- **To do**
The entries are to be repeated verbatim, with nothing left out.

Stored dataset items
===
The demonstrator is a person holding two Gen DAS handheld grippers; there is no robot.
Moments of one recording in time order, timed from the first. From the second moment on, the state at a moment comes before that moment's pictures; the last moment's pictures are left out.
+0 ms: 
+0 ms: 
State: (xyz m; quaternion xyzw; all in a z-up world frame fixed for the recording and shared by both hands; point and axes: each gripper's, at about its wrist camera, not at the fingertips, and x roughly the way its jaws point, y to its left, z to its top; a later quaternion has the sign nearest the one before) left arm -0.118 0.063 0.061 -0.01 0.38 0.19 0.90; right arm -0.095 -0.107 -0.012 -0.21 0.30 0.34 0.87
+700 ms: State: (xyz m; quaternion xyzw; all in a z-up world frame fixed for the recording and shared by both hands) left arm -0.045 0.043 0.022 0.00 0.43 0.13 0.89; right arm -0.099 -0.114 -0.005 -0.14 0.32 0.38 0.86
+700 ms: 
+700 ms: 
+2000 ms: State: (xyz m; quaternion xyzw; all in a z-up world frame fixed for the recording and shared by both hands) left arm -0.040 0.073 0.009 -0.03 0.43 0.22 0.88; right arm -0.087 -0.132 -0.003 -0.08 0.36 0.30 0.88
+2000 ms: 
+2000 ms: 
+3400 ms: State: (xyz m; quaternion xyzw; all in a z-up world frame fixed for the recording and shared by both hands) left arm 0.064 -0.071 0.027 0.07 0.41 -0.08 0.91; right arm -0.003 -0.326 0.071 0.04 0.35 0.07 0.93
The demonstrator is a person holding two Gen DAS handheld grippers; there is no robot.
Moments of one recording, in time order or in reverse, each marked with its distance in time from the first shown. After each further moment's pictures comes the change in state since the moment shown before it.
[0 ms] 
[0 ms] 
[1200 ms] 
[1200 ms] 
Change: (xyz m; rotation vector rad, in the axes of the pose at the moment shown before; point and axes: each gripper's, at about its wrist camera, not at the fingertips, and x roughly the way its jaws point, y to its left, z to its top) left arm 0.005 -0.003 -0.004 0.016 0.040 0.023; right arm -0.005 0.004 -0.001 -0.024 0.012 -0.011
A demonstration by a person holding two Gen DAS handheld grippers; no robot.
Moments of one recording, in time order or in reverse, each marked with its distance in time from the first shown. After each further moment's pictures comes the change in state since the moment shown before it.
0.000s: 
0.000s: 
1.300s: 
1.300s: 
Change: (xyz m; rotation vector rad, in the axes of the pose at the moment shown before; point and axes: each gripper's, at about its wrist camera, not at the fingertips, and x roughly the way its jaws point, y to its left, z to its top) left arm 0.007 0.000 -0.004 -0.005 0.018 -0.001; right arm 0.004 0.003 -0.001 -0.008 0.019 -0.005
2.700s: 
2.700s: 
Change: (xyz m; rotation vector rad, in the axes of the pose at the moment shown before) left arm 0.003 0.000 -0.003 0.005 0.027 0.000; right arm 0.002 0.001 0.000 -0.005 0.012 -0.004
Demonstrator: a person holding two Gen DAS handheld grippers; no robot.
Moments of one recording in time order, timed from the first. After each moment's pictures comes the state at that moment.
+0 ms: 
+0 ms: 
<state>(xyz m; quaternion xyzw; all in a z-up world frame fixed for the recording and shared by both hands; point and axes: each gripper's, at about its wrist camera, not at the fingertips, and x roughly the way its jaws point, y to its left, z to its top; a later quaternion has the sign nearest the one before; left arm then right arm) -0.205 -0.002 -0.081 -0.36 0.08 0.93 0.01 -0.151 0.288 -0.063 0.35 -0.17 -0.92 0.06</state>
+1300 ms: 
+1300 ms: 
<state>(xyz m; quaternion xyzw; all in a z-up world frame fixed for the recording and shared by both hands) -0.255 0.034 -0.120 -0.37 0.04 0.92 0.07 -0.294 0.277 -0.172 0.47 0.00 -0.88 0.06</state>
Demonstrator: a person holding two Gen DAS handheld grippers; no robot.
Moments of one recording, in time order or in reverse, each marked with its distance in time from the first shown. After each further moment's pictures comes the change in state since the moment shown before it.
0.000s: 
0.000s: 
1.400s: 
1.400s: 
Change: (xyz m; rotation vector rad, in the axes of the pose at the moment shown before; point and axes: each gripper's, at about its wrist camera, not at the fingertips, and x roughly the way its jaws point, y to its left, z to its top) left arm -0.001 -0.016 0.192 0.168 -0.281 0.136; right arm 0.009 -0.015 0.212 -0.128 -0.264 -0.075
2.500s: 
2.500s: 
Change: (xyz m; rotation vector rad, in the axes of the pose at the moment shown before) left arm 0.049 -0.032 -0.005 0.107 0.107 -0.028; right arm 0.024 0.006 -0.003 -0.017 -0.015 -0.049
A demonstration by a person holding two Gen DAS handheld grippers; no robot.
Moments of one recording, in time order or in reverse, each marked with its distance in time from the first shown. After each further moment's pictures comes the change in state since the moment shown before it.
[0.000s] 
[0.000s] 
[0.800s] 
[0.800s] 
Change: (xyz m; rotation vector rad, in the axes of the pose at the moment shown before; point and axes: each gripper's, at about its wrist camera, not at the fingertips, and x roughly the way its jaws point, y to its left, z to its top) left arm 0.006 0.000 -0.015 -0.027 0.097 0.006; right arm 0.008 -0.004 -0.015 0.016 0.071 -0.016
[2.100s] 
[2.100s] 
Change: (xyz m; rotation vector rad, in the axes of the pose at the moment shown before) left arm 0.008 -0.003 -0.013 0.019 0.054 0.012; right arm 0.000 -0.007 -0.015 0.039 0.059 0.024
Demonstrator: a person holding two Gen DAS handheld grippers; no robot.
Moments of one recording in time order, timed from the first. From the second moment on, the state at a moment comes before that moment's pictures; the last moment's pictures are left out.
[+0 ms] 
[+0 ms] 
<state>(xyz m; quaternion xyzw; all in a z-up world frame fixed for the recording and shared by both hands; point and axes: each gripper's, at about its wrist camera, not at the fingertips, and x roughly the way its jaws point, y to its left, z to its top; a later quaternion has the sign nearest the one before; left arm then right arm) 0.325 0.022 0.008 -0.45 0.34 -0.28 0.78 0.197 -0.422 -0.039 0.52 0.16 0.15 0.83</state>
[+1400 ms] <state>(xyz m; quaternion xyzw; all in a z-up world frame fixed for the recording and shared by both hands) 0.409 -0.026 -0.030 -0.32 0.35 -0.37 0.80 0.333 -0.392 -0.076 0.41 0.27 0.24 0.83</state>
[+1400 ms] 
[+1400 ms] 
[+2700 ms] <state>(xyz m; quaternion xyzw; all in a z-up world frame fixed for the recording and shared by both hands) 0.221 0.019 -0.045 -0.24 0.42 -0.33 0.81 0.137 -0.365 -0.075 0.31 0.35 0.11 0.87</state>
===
- **Result**
The demonstrator is a person holding two Gen DAS handheld grippers; there is no robot.
Moments of one recording in time order, timed from the first. From the second moment on, the state at a moment comes before that moment's pictures; the last moment's pictures are left out.
+0 ms: 
+0 ms: 
State: (xyz m; quaternion xyzw; all in a z-up world frame fixed for the recording and shared by both hands; point and axes: each gripper's, at about its wrist camera, not at the fingertips, and x roughly the way its jaws point, y to its left, z to its top; a later quaternion has the sign nearest the one before) left arm -0.118 0.063 0.061 -0.01 0.38 0.19 0.90; right arm -0.095 -0.107 -0.012 -0.21 0.30 0.34 0.87
+700 ms: State: (xyz m; quaternion xyzw; all in a z-up world frame fixed for the recording and shared by both hands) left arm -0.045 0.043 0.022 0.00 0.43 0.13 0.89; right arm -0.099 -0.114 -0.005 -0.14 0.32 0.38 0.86
+700 ms: 
+700 ms: 
+2000 ms: State: (xyz m; quaternion xyzw; all in a z-up world frame fixed for the recording and shared by both hands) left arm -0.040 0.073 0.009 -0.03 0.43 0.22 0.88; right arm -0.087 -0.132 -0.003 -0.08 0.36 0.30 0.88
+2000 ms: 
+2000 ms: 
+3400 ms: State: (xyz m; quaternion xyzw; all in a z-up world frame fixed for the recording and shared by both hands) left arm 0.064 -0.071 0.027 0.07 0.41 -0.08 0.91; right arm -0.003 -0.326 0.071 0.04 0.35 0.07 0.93
The demonstrator is a person holding two Gen DAS handheld grippers; there is no robot.
Moments of one recording, in time order or in reverse, each marked with its distance in time from the first shown. After each further moment's pictures comes the change in state since the moment shown before it.
[0 ms] 
[0 ms] 
[1200 ms] 
[1200 ms] 
Change: (xyz m; rotation vector rad, in the axes of the pose at the moment shown before; point and axes: each gripper's, at about its wrist camera, not at the fingertips, and x roughly the way its jaws point, y to its left, z to its top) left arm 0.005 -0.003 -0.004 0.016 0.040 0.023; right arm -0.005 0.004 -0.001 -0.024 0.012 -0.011
A demonstration by a person holding two Gen DAS handheld grippers; no robot.
Moments of one recording, in time order or in reverse, each marked with its distance in time from the first shown. After each further moment's pictures comes the change in state since the moment shown before it.
0.000s: 
0.000s: 
1.300s: 
1.300s: 
Change: (xyz m; rotation vector rad, in the axes of the pose at the moment shown before; point and axes: each gripper's, at about its wrist camera, not at the fingertips, and x roughly the way its jaws point, y to its left, z to its top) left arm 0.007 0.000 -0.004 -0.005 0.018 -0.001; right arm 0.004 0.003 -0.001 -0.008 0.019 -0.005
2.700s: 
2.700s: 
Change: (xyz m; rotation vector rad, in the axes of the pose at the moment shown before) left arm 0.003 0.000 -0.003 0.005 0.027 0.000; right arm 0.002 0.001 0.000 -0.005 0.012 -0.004
Demonstrator: a person holding two Gen DAS handheld grippers; no robot.
Moments of one recording in time order, timed from the first. After each moment's pictures comes the state at that moment.
+0 ms: 
+0 ms: 
<state>(xyz m; quaternion xyzw; all in a z-up world frame fixed for the recording and shared by both hands; point and axes: each gripper's, at about its wrist camera, not at the fingertips, and x roughly the way its jaws point, y to its left, z to its top; a later quaternion has the sign nearest the one before; left arm then right arm) -0.205 -0.002 -0.081 -0.36 0.08 0.93 0.01 -0.151 0.288 -0.063 0.35 -0.17 -0.92 0.06</state>
+1300 ms: 
+1300 ms: 
<state>(xyz m; quaternion xyzw; all in a z-up world frame fixed for the recording and shared by both hands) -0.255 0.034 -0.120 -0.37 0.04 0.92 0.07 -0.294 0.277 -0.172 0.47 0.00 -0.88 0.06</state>
Demonstrator: a person holding two Gen DAS handheld grippers; no robot.
Moments of one recording, in time order or in reverse, each marked with its distance in time from the first shown. After each further moment's pictures comes the change in state since the moment shown before it.
0.000s: 
0.000s: 
1.400s: 
1.400s: 
Change: (xyz m; rotation vector rad, in the axes of the pose at the moment shown before; point and axes: each gripper's, at about its wrist camera, not at the fingertips, and x roughly the way its jaws point, y to its left, z to its top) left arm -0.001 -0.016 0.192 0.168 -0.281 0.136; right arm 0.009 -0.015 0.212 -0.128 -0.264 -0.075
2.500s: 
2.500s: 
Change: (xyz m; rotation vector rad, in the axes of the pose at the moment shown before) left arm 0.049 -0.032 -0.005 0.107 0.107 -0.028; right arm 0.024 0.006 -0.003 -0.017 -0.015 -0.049
A demonstration by a person holding two Gen DAS handheld grippers; no robot.
Moments of one recording, in time order or in reverse, each marked with its distance in time from the first shown. After each further moment's pictures comes the change in state since the moment shown before it.
[0.000s] 
[0.000s] 
[0.800s] 
[0.800s] 
Change: (xyz m; rotation vector rad, in the axes of the pose at the moment shown before; point and axes: each gripper's, at about its wrist camera, not at the fingertips, and x roughly the way its jaws point, y to its left, z to its top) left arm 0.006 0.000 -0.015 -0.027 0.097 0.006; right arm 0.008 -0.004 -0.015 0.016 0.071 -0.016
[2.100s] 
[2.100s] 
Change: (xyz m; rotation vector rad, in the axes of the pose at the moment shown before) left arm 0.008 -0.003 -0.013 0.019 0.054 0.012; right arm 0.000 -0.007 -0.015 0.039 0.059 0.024
Demonstrator: a person holding two Gen DAS handheld grippers; no robot.
Moments of one recording in time order, timed from the first. From the second moment on, the state at a moment comes before that moment's pictures; the last moment's pictures are left out.
[+0 ms] 
[+0 ms] 
<state>(xyz m; quaternion xyzw; all in a z-up world frame fixed for the recording and shared by both hands; point and axes: each gripper's, at about its wrist camera, not at the fingertips, and x roughly the way its jaws point, y to its left, z to its top; a later quaternion has the sign nearest the one before; left arm then right arm) 0.325 0.022 0.008 -0.45 0.34 -0.28 0.78 0.197 -0.422 -0.039 0.52 0.16 0.15 0.83</state>
[+1400 ms] <state>(xyz m; quaternion xyzw; all in a z-up world frame fixed for the recording and shared by both hands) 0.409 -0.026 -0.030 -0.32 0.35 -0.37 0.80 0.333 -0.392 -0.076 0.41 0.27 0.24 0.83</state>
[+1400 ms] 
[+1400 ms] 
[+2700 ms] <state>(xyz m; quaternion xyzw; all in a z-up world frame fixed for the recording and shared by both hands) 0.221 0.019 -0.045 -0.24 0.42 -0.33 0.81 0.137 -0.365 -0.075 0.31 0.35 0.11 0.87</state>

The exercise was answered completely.